Cancer Resistant Mouse Provides Possible Cure
Evoluder writes to tell us that scientists at Wake Forest University have found a "cancer resistant mouse" and bred it to make a small army of cancer resistant mice. When transplanting blood from one of these mice to a normal non-resistant mouse they are able to provide "lifetime cancer protection". From the article: "The cancer-resistant mice all stem from a single mouse discovered in 1999. "The cancer resistance trait so far has been passed to more than 2,000 descendants in 14 generations," said Cui, associate professor of pathology. It also has been bred into three additional mouse strains. About 40 percent of each generation inherits the protection from cancer."
Er, gives us a soul? I wasn't aware that the 'soul' was part of our DNA sequence, care to enlighten us heathen atheists as to what scientiffic observations led you in this direction? Also, if my soul is damaged, can I get a transplant donor soul?
- "Scientia non habet inimicum nisp ignorantem"
Thinking of a "cancer gene" is misleading. Imagine a net of rubber bands all knotted togethor. Changing one gene will "stretch a rubber band" differently possibly affect all the other aspects of the organism, often unpredictably.
This cancer gene could be the one that also gives humans a soul. We can't tell with a mouse, of course, because they only speak in pips and squeaks, but scientists should know all the risks involved with creating such a possible genetic enhancement.
You're a moron, Mr. Rifkin. Seriously, though, this is the type of comment that lies outside of answering, outside of science, and beyond reason. You can't win an argument with someone like this, and it's not even worth trying. It's a religious matter. For much of human history, such thoughts set the policies of governments. Then, we discovered reason and science. But the pendulum seems to swinging back the other way again.
I have always held the same skepticism with regard to studies like these as reported by the media for this very reason. What I always wonder about is how many things we miss because mice (or rabbits, or monkeys, etc.) don't respond to them but humans would. I don't know if there is any good answer to this, because we don't want to start testing random crap all willy-nilly on humans, but sometimes I just wonder if we've already passed up that miracle cure.
Perhaps someday we'll have powerful enough computers that we can simulate everything, including synthesis of a new drug for your specific form of cancer that your body will respond to. Of course, 'perhaps someday' will probably be long after I die of whatever cancer I'm going to get.
The end of evolution is only a Bad Thing if you consider the capacity to adapt to your environment to be some kind of moral win.
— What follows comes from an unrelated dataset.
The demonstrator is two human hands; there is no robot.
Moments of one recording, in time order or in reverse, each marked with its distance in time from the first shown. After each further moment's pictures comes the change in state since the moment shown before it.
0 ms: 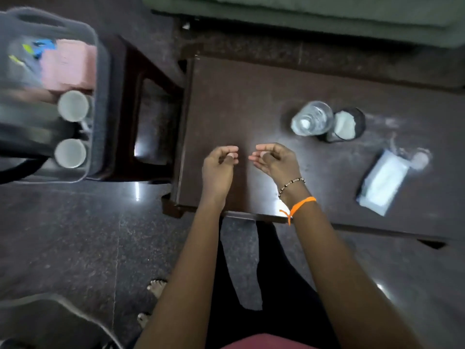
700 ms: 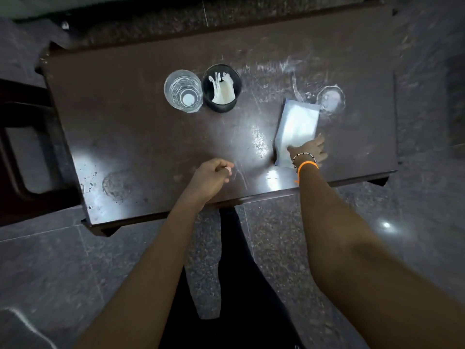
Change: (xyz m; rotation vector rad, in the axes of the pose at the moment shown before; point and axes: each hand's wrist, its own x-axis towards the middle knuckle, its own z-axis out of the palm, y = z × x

Humans, like a very small few other species, have the capacity to adapt our environment to suit us, rather than the other way around. No need to go through all that painful natural selection when we can build central heating, agriculture, and wheelchair ramps.
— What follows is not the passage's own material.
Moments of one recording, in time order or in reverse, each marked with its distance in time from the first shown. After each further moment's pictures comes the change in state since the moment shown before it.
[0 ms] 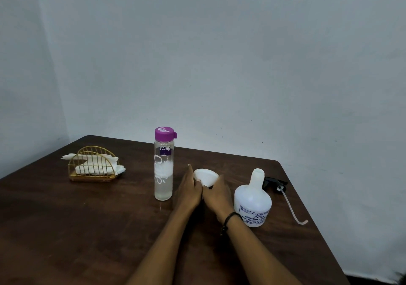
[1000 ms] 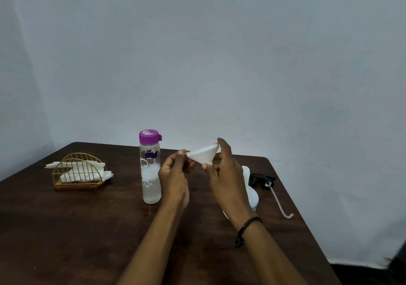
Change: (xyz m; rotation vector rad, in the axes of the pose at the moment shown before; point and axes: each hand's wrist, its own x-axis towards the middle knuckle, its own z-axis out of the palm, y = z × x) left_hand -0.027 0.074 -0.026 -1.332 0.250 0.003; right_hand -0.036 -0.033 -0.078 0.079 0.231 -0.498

Information wants to be anthropomorphized.
A better question would be "Are there cancer resistant humans and we don't know about it?"
I know that that there are no cancers on my mother's side of the family despite heavy smoking , coal mining and high-risk lifestyles. Perhaps there is cancer resistant strains of humans and we just don't know about it.
"Eve of Destruction", it's not just for old hippies anymore...
...but sometimes I just wonder if we've already passed up that miracle cure.
It's possible that a cure is out there in some plant in the Amazon, or as some bacteria found at the bottom of oceans. But there is no "one" cure for cancer. Cancer works in various ways which means there are various ways to kill it. Pharmacology has come a long way in the past 30 years. These days, it's very targetted. You pick a way you want to attack the cancer, and then you create a drug that does it.
For example, there's a protein called Vascular Endothelial Growth Factor (VEGF). Cancer causes the release of VEGF around the tumor that in turn, mediates the growth of new blood vessels around the tumor allowing it to get nourishment and grow. So there are several manners that you can try to prevent this. One manner is to try to prevent the creation and release of VEGF in the first place. Another is that you can "competitively inhibit" VEGF by creating a protein that "looks" like VEGF and binds where VEGF normally binds and causes blood vessel growth, except that your particular strain of protein doesn't actually trigger the growth. But by binding where VEGF normally does, you're inhibiting the VEGF from being able to bind and eventually it will be disposed of.
There are other proteins involved in cancer and other drugs are involved with these proteins. So there are a variety of ways of attacking cancers. The most amazing work along these lines has taken place in the last decade and it's getting better all the time. I suspect it won't be long (a few decades maybe) before cancer is a thing of the past.